CAMBRIDGE, Mass. (AP) — When preachers told congregants at a mosque in November that it was appropriate for Muslims to celebrate U.S. holidays such as the Fourth of July and Thanksgiving, a man who would later be a suspect in last week's the Boston Marathon bombing stood up to argue, the mosque said.
The Islamic Society of Boston Cultural Center on Monday told about that outburst by Tamerlan Tsarnaev and provided more details on a second one two months later that the group had previously described.
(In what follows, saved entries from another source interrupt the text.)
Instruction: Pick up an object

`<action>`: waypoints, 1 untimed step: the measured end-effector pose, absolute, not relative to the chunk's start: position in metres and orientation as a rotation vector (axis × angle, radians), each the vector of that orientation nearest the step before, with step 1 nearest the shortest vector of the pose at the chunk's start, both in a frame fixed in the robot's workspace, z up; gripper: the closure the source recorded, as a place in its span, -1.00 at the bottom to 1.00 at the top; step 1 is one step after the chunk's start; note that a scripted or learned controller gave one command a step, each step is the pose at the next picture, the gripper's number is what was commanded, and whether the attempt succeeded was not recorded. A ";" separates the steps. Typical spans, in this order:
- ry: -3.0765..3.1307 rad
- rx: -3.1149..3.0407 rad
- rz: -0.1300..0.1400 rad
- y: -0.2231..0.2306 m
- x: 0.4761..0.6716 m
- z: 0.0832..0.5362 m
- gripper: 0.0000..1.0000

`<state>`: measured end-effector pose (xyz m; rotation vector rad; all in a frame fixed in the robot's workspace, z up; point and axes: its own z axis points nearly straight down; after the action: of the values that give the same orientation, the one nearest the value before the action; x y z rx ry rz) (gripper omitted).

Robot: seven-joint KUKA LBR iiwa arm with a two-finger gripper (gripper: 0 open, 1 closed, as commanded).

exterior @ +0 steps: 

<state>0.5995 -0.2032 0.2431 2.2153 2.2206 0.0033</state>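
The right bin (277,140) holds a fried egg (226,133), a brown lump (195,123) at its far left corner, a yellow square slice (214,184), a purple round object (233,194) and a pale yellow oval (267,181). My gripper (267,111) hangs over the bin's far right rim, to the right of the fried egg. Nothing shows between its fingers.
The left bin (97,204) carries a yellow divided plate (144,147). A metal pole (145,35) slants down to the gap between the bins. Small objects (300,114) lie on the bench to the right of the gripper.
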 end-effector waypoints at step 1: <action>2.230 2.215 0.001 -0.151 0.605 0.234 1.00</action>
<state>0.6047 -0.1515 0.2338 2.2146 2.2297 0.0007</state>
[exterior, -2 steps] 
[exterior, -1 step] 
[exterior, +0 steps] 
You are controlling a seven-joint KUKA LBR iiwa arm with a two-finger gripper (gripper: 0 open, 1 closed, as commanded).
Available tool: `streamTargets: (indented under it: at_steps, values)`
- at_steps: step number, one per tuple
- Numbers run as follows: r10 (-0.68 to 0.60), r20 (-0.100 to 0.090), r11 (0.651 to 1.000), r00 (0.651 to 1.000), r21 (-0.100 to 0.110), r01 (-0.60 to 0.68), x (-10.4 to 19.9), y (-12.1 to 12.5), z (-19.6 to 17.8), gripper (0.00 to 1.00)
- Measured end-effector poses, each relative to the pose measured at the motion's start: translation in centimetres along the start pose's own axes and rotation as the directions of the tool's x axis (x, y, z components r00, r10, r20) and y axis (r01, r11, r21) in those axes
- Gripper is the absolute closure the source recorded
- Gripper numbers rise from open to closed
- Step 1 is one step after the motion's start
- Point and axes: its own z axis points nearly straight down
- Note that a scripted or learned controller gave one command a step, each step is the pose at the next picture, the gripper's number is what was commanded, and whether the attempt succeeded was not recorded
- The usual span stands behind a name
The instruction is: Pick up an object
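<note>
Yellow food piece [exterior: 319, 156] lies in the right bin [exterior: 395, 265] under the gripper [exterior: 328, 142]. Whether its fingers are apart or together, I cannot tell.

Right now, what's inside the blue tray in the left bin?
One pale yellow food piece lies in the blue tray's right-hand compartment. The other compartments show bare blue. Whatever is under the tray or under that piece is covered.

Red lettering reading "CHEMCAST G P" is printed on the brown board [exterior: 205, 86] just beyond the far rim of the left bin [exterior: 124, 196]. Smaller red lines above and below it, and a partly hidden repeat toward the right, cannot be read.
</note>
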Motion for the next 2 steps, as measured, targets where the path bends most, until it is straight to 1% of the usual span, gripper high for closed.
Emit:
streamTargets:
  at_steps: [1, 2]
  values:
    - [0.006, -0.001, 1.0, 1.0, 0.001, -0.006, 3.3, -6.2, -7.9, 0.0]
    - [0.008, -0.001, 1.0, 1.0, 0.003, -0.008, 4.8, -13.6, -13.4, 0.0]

The group said in its statement that Tsarnaev, who was pronounced dead on Friday after a shootout with police, was not a member of its Cambridge mosque but sometimes attended Friday services and daily prayers over the last year or so. His younger brother, Dzhokhar, who was captured Friday and charged Monday with conspiracy to use a weapon of mass destruction, showed up sometimes for prayers, the group said.
Two U.S. officials told The Associated Press on Monday that the brothers were motivated by religion but appear not to be tied to any Islamic terrorist groups. The officials spoke on condition of anonymity because they were not authorized to discuss the investigation publicly.
Both mosque incidents happened after the older brother returned from a months-long trip to Russia last year. An aunt there said he was studying Islam but struggled to fit in.